Two basic graphs to describe the distribution of Sales variable.
library(ggplot2)
ggplot(superstore, aes(x=Sales))+geom_histogram(bins=50)
ggplot(superstore, aes(x=Sales))+geom_density()
Further detailing the two above graphs using: * title * theme * Setting the range of x axis * removing the y-axis label
a = ggplot(superstore, aes(x=Sales))
a+geom_histogram(bins=50)+ggtitle("Histogram of Sales")+theme(plot.title=element_text(hjust=0.5))+coord_cartesian(xlim=c(0, 5000))+ylab(NULL)
a+geom_density()+ggtitle("Density Curve of Sales")+theme(plot.title=element_text(hjust=0.5))+coord_cartesian(xlim=c(0, 5000))+ylab(NULL)
Exploring the Sales variable with some other variables in the data:
ggplot(superstore, aes(x=Ship.Mode, y=Sales, fill=Ship.Mode))+geom_col()+scale_fill_discrete(guide = "none")+ggtitle("Sales vs Shipping Mode")+theme(plot.title=element_text(hjust=0.5))
Based on the above graph, most customers from this superstore data ordered Standard Class shipping.
superstore$Order.Date = as.Date(superstore$Order.Date, format = "%m/%d/%Y")
ggplot(superstore, aes(x=as.Date(Order.Date), y=Sales))+geom_point(color="purple")+xlab("Order Date")+ggtitle("Sales Over Time")+theme(plot.title=element_text(hjust=0.5))
The above graph shows the distribution of order sales across time. There seems to be a pretty even distribution of sales across the years. There is a single point near the beginning of 2014 that resulted in the largest sale amount.
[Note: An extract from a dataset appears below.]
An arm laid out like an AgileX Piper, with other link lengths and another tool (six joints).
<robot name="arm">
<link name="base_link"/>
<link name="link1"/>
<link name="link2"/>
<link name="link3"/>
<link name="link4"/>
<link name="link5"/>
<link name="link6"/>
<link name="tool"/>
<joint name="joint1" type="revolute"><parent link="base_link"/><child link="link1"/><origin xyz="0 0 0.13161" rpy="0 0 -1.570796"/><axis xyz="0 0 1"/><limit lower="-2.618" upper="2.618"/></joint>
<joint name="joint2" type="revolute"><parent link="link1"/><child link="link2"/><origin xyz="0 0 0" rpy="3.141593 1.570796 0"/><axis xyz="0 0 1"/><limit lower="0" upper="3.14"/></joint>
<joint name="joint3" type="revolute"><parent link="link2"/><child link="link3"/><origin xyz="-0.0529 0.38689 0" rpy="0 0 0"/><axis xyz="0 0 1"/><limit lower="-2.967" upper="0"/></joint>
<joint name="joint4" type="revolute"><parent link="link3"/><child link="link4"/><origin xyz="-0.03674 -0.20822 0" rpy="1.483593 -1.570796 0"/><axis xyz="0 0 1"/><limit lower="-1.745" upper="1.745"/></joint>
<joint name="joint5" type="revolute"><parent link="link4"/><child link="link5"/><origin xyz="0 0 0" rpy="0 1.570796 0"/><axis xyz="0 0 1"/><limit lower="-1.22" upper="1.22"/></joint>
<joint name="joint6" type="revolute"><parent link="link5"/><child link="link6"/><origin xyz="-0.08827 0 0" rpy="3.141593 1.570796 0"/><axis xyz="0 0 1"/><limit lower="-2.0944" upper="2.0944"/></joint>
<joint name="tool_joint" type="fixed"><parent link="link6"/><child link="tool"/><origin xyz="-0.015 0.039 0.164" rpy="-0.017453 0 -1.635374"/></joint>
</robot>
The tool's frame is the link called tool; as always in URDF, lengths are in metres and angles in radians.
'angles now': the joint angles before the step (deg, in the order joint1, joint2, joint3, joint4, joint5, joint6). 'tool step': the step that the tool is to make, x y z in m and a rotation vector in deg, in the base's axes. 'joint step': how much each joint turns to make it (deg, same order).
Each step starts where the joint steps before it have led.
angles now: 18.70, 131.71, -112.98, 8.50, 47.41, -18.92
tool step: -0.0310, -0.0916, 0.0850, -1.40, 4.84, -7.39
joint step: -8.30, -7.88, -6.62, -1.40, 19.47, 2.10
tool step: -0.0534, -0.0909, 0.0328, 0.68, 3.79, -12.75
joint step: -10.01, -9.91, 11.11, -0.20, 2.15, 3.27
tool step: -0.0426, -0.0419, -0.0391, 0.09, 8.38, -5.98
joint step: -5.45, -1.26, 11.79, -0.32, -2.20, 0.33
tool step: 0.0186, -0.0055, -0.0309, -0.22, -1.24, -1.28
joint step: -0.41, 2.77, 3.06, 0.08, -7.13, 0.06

ggplot(superstore, aes(x=Sub.Category,y=Sales,fill=Category))+geom_col()+ggtitle("Sales of Sub Categories")+xlab("Sub Category")+theme(plot.title=element_text(hjust=0.5))+theme(axis.text.x = element_text(angle=90, hjust=1, vjust=.5))
This graph indicates the categories and subcategories that received the most sales. Chairs and Phones were the two most purchased sub categories in the Furniture and Technology categories respectfully. The least purchased sub category is fasteners in office supplies.
ggplot(superstore, aes(x=Segment, y=Sales, fill=Segment))+geom_col()+scale_fill_discrete(guide = "none")+ggtitle("Sales of Segments")+theme(plot.title=element_text(hjust=0.5))
The graph of segments indicates the type of customer that purchased. It looks like consumers are the customers that purchase the most, followed by corporate, and home office customers.
ggplot(superstore, aes(x=State, y=Sales, fill=Region))+geom_col()+theme(axis.text.x = element_text(angle=90, hjust=1, vjust=.5))
Above is a bar graph of each state’s sales. California, New York, and Texas are the top three states with the most sales.